Blocking in statistics is used in the Design of Experiments. This article will explain the difference between blocking and randomizing, as well as when and why to use it and best practices.

What is blocking in statistics?

A DOE is used to assess the effect of input variables or factors on your output (or response). First, identify any factors that could have a significant impact on your response variable. You will use DOE to test these factors to determine if they can affect your response variable to change.

You want to get the most from your experiment by minimizing the influence or noise of other factors in your environment that are not relevant to your research.

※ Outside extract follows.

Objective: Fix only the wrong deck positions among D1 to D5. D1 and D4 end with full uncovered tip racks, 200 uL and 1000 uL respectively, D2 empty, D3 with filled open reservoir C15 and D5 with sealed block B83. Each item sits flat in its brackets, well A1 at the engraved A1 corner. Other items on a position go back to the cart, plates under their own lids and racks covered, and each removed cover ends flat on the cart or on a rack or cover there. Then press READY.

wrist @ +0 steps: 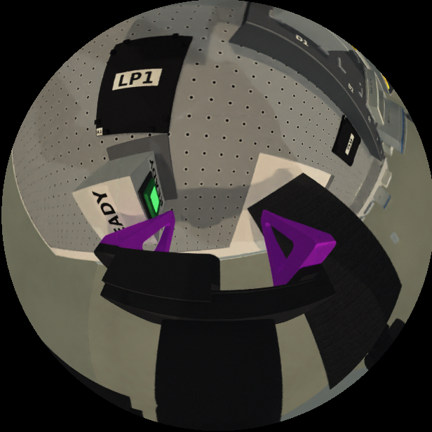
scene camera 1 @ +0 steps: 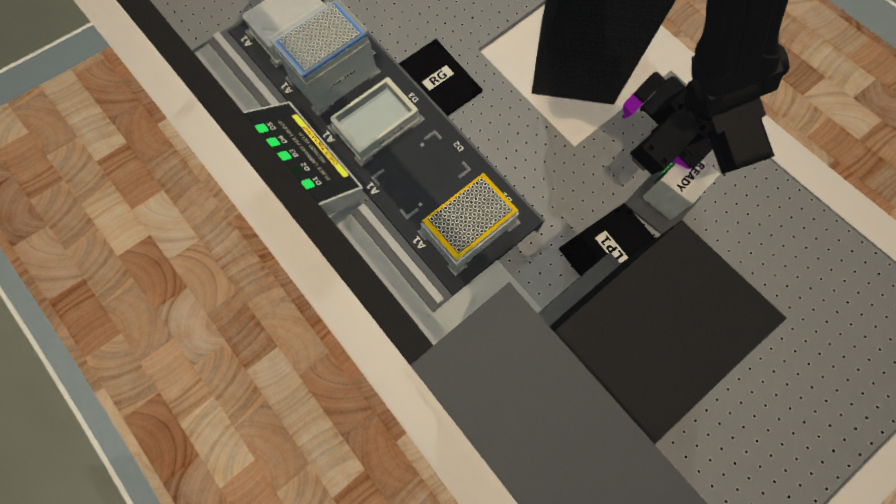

You want to know the effects of temperature, machine speed and pressure on the lamination integrity of a sheet of glass. You should measure your glass sheet under the same experimental conditions to minimize other factors. You will need to perform your experiment in each of the three shifts that the plant operates.

Blocking allows you to control the sources of variation (” non-essential variables”) by creating blocks (homogeneous group). The treatment is then assigned to the different blocks. blocking is a term that comes from agriculture. Different pesticides and growing techniques were used on different blocks (or plots) of land.

A common method to reduce the nuisance variable effect is blocking. This involves dividing up people in an experiment that relies on the value of a nuisance variable.

What is a blocking factor in statistics?

blocking element is a factor that can be used to create blocks. It is a variable that has an effect upon an experimental outcome but is not itself of interest.

The experiment will determine the blockers. In human studies, gender and age are common blocking factors. For medical research, the institution type could be used to eliminate effects due to size or populations served. As blocking factors in experiments involving microarrays experimenters, microarray batches or print-pins could be used (Wit & Mclure, 2004). There are other options for blocking factors

  • Certain foods are not allowed to be consumed.
  • Over-the-counter food supplements.
  • Respect the dosage regimen.
  • There are genetic differences in metabolism.
  • Other diseases and disorders can coexist.
  • Other medications may also be used.

Different types of blocking design in statistics

There are many types of blocking designs available, including:

  • Randomized Block Design: This design type allows the researcher to divide experimental subjects into homogeneous blocks. The blocks are randomly assigned treatments.
  • Matched pair design: a special case for randomized block design. This design assigns two treatments to each block of subjects. Each pair should be homogeneous. This means that you want the pairs as similar as possible.
  • Latin Square Designs These are based upon the Latin square.
    This ancient puzzle asks you to find out how many Latin letters can be placed in a certain number of columns and rows (a matrix). Each symbol is only one-percentile in each column and row. To protect against order effects, the Latin square design makes sure that every letter is equally followed by another letter.